The Four Agreements by Don Miguel Ruiz
The Four Agreements by Don Miguel Ruiz is a book I find myself coming back to over and over. The tenants are simple to understand and incredibly challenging to incorporate into practice. Each time I revisit the 4 agreements I find new value. There will be an attempt to go through each one with examples from my experience.
1st Agreement. Be impeccable with your word.
“The word is not just a sound or a written symbol. The word is a force; it is the power you have to express and communicate, to think, and thereby to create the events in your life. You can speak. What other animal on the planet can speak? The word is the most powerful tool you have as a human; it is the tool of magic. But like a sword with two edges, your word can create the most beautiful dream, or your word can destroy everything around you.”
In sales, in business, in life you must build trust with others. Being impeccable with your word is one of the most valuable ways you can demonstrate your reliability. When you say you are going to do something, do it. If you say you are going to do something and can’t do it, communicate. A very simple instruction and yet one that is so difficult to undertake in practice.
Let’s take an example from my early days as an SDR (front line “cold caller”) at Salesforce. My manager wisely instructed me to make lots and lots of calls. After all, sales is a numbers game. I was pretty good at it and I got a lot of people telling me to call them back to talk more. It didn’t take long for my to-be-called list to get out of control. I was swamped with tasks which made following up when I said I would impossible. I had no discernment from a real ‘call me back later’ and a total brush off, but that’s a blog for another day. I made promises to call people back and I didn’t do it. While my task numbers were higher than anyone on the team, my conversion ratio sucked. I wasn’t building trust at a foundational level. I cleaned up my task list and started to be impeccable with my word. If I told someone I would follow up next Thursday, I called them on Thursday. My numbers started to go up. Building trust in sales is crucial to success. Be as impeccable with your word as you can. And when you screw up, mea culpa, then do better next time.
2nd Agreement. Don’t take anything personally.

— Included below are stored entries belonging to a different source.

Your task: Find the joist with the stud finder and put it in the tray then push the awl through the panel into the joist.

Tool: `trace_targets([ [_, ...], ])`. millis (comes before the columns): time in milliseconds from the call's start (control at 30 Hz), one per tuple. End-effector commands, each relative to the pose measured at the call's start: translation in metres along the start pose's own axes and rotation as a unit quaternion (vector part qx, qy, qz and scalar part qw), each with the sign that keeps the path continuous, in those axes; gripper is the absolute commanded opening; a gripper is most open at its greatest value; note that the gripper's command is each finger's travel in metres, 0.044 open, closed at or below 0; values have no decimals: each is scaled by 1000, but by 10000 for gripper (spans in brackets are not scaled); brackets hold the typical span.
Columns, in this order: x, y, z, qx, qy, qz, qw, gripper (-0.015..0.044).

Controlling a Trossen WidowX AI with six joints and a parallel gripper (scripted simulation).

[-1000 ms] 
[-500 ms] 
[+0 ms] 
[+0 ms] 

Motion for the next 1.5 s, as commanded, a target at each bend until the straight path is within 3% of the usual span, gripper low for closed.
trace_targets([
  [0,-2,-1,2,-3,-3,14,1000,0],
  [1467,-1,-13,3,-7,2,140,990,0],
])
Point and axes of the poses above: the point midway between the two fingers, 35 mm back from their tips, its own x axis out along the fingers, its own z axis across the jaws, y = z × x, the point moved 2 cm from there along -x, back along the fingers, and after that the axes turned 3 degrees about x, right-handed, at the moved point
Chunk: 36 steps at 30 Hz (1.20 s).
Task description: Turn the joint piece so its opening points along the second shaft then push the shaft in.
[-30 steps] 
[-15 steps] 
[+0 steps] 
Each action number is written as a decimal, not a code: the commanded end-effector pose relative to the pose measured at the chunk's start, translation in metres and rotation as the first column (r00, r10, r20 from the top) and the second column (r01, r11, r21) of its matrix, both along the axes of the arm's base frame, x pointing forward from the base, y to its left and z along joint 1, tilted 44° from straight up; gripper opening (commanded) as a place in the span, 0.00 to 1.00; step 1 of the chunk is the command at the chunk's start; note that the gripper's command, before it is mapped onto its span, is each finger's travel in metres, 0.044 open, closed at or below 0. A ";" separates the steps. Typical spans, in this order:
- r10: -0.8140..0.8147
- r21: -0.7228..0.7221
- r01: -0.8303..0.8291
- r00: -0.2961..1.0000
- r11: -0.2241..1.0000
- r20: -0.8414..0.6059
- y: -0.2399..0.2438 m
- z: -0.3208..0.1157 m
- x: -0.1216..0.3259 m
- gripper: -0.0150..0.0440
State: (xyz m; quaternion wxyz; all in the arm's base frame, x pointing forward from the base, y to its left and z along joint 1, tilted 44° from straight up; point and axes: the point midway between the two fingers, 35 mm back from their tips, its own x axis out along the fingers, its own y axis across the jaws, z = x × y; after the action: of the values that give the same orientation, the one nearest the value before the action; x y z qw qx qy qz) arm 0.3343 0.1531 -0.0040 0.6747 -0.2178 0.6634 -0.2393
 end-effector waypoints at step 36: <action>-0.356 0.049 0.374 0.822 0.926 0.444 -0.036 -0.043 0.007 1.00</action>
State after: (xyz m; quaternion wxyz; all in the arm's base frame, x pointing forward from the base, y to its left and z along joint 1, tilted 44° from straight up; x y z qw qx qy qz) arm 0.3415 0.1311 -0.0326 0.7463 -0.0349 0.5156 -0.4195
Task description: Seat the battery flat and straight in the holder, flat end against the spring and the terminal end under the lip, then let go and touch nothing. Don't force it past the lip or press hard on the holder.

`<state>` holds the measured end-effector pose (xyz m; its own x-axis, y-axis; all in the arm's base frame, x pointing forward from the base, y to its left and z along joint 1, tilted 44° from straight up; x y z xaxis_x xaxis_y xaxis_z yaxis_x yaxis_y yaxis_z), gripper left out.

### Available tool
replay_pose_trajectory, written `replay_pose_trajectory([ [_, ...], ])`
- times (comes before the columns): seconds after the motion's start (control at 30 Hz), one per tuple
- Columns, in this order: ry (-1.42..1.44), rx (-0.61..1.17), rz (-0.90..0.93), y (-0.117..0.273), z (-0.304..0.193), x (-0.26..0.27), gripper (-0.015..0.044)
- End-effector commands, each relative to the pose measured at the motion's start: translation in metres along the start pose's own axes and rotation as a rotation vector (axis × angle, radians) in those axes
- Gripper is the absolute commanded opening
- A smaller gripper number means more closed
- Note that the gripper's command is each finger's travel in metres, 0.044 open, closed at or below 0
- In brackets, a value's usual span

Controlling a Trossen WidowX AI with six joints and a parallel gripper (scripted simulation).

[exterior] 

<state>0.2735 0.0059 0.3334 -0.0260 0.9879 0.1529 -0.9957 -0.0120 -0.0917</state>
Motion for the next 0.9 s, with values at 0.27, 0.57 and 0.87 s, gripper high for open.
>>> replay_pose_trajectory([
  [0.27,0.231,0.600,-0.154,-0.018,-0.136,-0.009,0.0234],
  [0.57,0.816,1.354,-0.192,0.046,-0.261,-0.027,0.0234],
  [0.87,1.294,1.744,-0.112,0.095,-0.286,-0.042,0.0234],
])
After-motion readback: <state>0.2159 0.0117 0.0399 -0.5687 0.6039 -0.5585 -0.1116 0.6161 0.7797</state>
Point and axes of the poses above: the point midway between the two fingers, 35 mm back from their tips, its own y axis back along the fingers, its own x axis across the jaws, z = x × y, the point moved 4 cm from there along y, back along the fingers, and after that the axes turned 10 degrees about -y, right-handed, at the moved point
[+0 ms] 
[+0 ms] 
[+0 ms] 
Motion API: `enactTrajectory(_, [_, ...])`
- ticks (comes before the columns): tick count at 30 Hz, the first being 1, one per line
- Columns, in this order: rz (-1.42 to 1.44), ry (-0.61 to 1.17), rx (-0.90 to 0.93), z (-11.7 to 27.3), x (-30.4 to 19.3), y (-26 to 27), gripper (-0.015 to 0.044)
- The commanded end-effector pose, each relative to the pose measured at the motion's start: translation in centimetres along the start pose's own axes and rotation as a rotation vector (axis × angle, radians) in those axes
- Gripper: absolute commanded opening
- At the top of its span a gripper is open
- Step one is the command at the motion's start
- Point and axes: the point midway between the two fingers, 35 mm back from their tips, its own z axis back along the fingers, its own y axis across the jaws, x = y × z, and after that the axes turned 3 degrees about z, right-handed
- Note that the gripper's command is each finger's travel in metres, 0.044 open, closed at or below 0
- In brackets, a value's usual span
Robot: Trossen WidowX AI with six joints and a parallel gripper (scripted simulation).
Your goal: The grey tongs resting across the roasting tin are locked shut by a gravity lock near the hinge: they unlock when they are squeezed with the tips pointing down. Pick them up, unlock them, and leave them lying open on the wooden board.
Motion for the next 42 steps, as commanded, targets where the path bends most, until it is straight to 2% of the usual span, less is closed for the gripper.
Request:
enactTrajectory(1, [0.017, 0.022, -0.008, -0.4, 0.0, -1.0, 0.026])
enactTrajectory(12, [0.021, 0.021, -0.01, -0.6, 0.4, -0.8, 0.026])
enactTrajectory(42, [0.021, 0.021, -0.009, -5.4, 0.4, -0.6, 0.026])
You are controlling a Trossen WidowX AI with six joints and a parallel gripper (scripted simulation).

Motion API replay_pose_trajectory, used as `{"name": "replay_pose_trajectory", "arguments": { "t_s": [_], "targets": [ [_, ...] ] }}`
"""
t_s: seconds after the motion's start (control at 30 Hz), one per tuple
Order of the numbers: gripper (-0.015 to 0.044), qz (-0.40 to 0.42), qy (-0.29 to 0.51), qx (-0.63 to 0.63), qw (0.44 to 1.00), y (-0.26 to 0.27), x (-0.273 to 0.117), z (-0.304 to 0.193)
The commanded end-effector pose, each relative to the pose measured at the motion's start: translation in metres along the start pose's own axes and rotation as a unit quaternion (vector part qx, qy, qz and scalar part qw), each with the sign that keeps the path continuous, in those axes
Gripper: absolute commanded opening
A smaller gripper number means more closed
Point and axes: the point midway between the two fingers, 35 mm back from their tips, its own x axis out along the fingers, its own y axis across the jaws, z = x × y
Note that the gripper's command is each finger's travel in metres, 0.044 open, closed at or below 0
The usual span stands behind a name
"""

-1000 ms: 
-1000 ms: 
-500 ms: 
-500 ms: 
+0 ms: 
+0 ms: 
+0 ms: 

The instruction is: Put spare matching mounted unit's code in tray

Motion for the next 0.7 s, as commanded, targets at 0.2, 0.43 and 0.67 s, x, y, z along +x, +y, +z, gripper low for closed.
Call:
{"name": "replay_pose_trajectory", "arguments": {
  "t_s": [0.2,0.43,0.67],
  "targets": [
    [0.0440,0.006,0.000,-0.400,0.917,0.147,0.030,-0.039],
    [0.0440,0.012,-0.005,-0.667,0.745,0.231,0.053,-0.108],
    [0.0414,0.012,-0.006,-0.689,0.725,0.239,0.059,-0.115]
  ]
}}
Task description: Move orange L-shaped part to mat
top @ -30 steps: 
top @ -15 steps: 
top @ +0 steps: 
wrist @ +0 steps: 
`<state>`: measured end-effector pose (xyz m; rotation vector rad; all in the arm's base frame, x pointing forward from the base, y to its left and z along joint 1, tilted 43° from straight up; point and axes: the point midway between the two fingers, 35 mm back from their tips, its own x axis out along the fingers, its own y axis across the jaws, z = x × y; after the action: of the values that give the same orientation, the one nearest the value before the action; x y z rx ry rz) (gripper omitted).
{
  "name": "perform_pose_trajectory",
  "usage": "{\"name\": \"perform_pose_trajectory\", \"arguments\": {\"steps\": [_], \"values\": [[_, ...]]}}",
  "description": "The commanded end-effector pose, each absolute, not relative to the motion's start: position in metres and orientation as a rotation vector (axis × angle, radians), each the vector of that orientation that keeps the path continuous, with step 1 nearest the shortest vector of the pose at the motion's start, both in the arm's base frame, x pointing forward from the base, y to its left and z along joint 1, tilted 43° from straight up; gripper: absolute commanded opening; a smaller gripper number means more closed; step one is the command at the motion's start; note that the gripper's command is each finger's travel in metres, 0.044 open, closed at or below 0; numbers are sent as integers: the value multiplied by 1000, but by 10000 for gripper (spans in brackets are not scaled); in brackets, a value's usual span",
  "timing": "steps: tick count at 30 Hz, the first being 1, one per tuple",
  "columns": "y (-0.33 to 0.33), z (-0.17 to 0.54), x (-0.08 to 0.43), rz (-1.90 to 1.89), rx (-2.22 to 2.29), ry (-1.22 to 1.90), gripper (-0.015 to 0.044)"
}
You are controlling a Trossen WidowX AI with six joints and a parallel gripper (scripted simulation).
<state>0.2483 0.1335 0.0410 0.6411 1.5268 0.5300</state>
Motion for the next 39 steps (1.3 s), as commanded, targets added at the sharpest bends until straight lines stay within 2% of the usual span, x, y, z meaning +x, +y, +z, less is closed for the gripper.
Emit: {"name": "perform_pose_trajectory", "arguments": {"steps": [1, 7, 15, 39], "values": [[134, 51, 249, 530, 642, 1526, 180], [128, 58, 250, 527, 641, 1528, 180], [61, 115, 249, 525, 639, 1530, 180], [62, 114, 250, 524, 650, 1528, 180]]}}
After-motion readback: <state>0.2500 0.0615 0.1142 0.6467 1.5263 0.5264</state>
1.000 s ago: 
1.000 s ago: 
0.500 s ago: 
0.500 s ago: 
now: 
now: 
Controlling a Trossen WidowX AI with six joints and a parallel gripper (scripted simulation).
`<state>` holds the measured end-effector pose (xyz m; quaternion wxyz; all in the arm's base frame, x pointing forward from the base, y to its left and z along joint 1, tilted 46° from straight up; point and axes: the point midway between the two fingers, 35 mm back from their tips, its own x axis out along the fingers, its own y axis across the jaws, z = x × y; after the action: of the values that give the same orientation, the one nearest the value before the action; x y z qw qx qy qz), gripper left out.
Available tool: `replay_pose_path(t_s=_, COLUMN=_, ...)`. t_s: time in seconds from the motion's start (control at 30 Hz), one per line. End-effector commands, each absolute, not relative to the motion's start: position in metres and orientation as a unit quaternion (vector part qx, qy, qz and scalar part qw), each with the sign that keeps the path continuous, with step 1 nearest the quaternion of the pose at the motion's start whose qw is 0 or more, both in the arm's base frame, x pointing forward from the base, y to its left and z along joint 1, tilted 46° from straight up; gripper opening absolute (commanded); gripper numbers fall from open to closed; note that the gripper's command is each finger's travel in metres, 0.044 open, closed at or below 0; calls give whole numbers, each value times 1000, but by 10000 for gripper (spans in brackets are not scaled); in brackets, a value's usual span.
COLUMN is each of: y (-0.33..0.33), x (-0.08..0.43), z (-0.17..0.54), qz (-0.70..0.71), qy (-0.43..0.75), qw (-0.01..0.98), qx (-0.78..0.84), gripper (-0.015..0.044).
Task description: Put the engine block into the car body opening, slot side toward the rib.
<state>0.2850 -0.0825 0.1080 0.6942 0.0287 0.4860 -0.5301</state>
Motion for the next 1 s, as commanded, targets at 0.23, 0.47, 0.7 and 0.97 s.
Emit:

"Personal importance, or taking things personally, is the maximum expression of selfishness because we make the assumption that everything is about “me”….Nothing other people do is because of you. It is because of themselves..........Taking things personally makes you easy prey for predators...... They can hook you easily with one little opinion and feed you whatever poison they want, and because you take it personally, you eat it up. You eat all their emotional garbage, and now it becomes your garbage. But if you do not take it personally, you are immune....when you take things personally, then you feel offended, and your reaction is to defend your beliefs and create conflicts."
There is so much to unpack with this one I could probably write a whole book on the damage taking things personally can do to a person. All humans are living our lives with a unique set of baggage, trauma, fears, patterns, habits, circumstances, and preferences. Whatever others think of us is colored with the particular set of their collective experience. This is not to say you should not accept feedback, criticism, or praise from outside of oneself. You certainly should. But just try not to be offended by it. Try not to take anything too personally and whatever you do don’t ever let anyone outside of yourself be determining of your worth and value. This must be cultivated from within.
As a seller, it is imperative to not take anything personally. What’s going on at the other end of the line has nothing to do with you. Don’t take a ‘no’ personally, move on to the next.
3rd agreement. Don’t make assumptions.
Once you start to observe, you’ll find that all humans are making all kinds of assumptions all the time. We are making assumptions about the actions and thoughts of others without truly gaining clarity. We make up
“We have the tendency to make assumptions about everything. The problem with making assumptions is that we believe they are the truth. We could swear they are real. We make assumptions about what others are doing or thinking — we take it personally — then we blame them and react by sending emotional poison with our word…….Have the courage to ask questions until you are clear as you can be, and even then do not assume you know all there is to know about a given situation.”